Data:
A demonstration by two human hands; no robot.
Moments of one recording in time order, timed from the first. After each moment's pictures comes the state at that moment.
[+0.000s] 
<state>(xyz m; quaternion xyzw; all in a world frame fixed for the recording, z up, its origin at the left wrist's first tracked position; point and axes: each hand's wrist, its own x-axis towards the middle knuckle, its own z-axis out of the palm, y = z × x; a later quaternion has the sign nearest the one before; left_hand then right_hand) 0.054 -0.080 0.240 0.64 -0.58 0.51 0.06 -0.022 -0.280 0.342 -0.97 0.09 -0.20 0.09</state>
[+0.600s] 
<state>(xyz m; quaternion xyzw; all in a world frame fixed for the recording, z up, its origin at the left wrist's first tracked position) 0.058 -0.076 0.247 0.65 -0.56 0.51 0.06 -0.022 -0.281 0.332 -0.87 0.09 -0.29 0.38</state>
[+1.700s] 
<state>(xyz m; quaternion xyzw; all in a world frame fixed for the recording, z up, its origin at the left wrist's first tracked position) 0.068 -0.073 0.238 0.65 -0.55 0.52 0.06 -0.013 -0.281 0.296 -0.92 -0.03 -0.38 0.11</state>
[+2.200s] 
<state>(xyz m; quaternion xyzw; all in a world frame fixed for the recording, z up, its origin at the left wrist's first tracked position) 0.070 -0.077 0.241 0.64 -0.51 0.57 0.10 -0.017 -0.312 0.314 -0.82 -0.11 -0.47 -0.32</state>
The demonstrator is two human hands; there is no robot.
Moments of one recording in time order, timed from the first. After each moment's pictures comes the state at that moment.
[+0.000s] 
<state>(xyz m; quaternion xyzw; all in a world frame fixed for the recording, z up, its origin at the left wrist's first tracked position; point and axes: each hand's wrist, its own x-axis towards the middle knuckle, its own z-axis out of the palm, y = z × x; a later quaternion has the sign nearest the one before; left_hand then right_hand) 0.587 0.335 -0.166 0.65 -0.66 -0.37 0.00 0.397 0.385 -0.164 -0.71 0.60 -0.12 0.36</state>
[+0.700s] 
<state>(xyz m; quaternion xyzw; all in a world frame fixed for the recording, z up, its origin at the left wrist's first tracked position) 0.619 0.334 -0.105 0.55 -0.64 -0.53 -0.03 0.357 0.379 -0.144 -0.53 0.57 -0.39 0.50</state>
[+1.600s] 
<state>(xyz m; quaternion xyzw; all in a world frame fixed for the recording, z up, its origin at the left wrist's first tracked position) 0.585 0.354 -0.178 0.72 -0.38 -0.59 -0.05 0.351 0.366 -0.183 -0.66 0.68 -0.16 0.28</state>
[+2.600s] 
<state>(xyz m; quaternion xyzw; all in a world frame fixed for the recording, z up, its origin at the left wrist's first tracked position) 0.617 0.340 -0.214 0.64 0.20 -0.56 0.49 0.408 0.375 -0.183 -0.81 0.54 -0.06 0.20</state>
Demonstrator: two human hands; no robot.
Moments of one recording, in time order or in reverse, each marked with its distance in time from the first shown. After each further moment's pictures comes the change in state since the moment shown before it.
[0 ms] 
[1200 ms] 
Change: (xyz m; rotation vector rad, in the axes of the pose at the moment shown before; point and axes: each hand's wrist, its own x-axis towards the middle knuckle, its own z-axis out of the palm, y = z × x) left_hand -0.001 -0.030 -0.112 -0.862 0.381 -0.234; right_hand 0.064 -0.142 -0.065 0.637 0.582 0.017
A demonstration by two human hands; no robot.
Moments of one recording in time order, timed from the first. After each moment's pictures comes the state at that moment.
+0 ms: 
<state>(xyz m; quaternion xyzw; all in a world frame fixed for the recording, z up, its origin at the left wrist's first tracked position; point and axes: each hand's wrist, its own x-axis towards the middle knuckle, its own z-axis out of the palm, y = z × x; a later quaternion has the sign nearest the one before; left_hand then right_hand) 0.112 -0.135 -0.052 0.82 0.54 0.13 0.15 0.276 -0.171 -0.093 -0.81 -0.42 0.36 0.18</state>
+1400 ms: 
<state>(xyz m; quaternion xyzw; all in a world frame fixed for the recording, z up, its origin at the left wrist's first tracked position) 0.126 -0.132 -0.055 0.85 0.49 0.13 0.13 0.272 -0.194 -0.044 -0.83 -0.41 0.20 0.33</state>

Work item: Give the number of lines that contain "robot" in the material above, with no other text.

Expected output: 4